Demographically, his image among independent voters, the most critical swing group, is more negative now than it was when the primary battle began. He could be hurt among women. He is in trouble with Latinos, a growing part of the electorate that is tilting even more Democratic than it was four years ago. He is not as strong as he needs to be among working-class white voters, among whom President Obama has been consistently weak.
Geographically, the numbers from several key states have been discouraging for the former Massachusetts governor. Pre-primary polls in Ohio, Virginia and Michigan showed him running behind Obama by low double digits. Ohio is a must-win for the Republican nominee in the fall, and Virginia is a state the GOP is determined to take back from the president. Republicans once thought Michigan would be a possible battleground, but at this point it isn’t.

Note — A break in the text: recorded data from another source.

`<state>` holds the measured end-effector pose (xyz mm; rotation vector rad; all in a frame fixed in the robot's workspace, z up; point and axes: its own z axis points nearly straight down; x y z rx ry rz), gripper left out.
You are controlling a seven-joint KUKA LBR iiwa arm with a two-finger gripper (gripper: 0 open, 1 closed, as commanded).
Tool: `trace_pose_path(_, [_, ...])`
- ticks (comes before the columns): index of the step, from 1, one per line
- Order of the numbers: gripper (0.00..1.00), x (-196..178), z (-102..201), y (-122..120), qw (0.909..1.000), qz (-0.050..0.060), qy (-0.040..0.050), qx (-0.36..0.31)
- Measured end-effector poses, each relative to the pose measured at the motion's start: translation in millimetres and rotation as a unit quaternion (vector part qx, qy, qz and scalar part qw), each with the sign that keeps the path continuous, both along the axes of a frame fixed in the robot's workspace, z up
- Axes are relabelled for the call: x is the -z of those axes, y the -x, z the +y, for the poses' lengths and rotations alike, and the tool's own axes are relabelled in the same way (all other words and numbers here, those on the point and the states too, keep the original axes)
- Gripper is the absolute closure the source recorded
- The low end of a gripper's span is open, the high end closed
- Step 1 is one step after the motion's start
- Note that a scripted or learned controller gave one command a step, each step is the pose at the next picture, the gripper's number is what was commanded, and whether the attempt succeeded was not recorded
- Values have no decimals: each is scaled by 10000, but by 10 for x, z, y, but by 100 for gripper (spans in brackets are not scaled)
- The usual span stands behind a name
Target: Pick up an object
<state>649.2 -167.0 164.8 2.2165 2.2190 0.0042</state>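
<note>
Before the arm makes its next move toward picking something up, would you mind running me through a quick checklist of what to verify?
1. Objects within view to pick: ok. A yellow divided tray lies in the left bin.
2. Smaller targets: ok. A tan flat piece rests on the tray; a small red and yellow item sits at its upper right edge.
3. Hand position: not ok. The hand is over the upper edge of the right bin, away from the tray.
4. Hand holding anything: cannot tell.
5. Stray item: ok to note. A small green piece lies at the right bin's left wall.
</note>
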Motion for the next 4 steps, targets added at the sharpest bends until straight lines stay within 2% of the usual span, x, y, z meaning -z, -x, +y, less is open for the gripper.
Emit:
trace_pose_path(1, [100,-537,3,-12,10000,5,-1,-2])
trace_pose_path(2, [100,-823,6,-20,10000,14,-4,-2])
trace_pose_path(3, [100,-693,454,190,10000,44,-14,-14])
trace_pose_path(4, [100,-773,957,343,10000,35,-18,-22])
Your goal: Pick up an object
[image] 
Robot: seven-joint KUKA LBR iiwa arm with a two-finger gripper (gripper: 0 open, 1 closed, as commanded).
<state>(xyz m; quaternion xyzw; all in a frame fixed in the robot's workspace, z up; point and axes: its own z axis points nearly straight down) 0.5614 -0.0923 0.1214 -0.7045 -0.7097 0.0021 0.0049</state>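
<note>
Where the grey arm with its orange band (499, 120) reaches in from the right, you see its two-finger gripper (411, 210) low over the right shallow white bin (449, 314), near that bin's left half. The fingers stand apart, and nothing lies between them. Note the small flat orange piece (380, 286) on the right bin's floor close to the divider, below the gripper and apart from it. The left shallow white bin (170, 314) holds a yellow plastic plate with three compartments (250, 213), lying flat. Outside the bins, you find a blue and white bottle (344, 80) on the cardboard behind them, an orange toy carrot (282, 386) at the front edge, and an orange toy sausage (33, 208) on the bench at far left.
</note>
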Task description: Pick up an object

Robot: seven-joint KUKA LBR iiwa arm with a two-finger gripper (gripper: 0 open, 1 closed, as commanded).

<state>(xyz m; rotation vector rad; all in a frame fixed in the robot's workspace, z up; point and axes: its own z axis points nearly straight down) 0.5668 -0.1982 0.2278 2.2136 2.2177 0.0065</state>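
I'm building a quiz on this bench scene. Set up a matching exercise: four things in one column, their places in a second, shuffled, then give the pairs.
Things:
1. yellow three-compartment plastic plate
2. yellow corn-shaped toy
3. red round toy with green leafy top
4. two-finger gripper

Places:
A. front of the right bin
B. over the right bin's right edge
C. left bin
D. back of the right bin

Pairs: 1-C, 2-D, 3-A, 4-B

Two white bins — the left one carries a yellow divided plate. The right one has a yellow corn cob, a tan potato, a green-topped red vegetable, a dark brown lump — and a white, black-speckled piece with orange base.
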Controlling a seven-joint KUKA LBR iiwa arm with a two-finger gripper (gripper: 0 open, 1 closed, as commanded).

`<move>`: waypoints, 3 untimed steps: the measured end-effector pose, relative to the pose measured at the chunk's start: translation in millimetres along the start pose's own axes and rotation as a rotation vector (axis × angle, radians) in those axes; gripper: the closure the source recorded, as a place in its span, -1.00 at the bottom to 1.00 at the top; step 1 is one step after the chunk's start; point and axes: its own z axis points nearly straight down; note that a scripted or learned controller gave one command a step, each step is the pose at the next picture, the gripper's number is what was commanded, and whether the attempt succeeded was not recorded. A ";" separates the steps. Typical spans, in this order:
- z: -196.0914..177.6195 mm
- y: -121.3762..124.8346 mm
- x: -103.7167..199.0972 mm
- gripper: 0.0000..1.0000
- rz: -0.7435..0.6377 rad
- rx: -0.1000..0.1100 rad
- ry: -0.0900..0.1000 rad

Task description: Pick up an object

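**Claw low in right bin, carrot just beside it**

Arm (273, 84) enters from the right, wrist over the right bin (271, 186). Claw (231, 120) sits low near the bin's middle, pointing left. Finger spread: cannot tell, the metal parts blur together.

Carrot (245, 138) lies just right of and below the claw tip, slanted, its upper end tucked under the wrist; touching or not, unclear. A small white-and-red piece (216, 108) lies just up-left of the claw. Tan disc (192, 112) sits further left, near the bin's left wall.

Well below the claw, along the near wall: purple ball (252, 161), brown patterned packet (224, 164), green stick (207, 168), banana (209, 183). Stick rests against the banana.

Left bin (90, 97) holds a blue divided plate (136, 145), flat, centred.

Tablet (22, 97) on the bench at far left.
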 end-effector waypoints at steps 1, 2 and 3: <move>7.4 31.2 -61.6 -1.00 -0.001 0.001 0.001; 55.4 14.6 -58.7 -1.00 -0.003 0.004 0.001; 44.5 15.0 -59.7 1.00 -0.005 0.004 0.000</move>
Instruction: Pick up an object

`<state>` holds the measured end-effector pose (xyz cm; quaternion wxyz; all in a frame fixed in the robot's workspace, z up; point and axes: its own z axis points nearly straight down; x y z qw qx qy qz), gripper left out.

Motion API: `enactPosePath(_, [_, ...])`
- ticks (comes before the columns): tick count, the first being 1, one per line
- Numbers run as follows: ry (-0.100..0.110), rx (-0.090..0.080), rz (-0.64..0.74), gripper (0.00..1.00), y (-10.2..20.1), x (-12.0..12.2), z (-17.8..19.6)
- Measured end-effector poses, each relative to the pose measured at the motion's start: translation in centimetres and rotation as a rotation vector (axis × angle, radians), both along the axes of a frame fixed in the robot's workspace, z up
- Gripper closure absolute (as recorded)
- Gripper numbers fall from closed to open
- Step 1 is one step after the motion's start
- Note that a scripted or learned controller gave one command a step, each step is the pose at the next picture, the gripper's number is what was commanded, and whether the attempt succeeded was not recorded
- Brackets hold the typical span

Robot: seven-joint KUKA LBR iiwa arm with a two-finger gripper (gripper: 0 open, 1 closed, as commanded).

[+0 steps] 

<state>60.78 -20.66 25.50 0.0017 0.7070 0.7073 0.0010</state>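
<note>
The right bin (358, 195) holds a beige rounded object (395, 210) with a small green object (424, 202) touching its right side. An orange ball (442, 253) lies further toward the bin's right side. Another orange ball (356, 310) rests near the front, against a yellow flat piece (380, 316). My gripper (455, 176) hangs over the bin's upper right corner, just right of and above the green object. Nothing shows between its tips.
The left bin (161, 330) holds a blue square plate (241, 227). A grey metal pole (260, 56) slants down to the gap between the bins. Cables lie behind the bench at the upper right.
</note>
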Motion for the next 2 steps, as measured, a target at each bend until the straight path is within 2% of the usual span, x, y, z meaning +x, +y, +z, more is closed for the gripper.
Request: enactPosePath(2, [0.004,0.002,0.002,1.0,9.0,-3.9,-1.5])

Karl Rove, the GOP strategist who guided George W. Bush to his presidential victories, said it is far too early to know what effect the nomination fight will have on Romney’s fall prospects, should he become the nominee. “It’s way premature to say it’s dispositive” about the outcome of the general election, he said.
No one on either side is predicting anything but a close contest in November, given the state of the economy and the nation’s partisan divisions. Obama may look stronger in head-to-head matchups with his Republican rivals today than he did a few months ago, but vulnerabilities remain.
Republicans say the president’s weaknesses will appear more significant once their candidates stop pounding one another and focus the full force of the GOP machinery — including their super PACs — on the president. Romney’s allies think he ultimately will be strengthened by the nomination fight, saying his opponents have helped to make him a tougher campaigner and a better debater.
Romney has been squeezed between the demands of winning the nod of a party that is more conservative than it was four years ago and the realities of a general election in which winning the middle is crucial.
The more successful he has been at fending off his GOP rivals, and the longer he has had to fight to prove his conservative bona fides, the more conflicted he is about the need to woo the fall electorate.
“He’s sitting there thinking, ‘This will all dissipate when these other guys get off the stage and stop attacking me,’ ” Democratic pollster Mark Mellman said. “History suggests that’s not likely to happen. Once you reach a plateau, the negatives are hard to shake, absent some dramatic event.”